## Task prompt
State how many lines of the data contain the word "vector", and write nothing besides the number.

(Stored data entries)
-------

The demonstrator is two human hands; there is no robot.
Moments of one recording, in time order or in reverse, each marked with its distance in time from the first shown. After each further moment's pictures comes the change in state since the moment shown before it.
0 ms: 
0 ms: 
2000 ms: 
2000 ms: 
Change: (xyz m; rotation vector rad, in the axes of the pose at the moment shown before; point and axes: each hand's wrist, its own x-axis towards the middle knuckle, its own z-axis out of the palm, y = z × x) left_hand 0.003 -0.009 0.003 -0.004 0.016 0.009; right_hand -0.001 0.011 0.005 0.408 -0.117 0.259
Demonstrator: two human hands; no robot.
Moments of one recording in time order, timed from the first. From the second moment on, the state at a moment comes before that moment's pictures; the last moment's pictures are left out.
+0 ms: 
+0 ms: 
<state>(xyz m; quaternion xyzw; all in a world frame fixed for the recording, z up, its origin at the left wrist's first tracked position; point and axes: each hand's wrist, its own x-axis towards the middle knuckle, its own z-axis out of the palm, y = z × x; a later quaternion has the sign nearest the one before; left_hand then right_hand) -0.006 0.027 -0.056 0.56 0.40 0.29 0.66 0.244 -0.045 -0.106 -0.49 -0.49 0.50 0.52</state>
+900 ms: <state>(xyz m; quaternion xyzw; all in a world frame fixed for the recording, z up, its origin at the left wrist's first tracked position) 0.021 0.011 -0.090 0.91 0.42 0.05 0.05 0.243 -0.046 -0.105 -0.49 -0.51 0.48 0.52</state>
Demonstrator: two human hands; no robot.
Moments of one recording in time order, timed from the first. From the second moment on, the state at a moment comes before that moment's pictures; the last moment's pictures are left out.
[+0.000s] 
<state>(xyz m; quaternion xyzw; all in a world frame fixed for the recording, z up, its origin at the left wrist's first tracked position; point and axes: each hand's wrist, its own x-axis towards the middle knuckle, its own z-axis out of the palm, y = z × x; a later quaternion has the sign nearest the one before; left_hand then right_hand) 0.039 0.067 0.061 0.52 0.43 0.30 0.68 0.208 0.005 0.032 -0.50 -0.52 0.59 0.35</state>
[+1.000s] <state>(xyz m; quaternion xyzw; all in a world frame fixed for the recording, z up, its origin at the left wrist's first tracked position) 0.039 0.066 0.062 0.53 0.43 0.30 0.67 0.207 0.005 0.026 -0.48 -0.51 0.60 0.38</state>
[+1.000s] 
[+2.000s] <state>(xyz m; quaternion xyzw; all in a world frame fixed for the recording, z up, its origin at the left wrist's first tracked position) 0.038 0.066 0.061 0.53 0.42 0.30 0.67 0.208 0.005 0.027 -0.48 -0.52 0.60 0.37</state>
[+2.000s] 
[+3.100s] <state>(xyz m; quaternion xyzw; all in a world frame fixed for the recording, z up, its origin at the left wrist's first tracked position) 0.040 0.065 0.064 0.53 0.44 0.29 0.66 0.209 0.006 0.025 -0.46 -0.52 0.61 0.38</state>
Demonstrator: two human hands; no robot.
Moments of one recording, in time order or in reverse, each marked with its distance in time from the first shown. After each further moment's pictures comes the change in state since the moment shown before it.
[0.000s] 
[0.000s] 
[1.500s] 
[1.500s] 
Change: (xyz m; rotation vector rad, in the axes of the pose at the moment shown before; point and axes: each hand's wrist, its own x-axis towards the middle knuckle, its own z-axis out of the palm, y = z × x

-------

## Your solution
2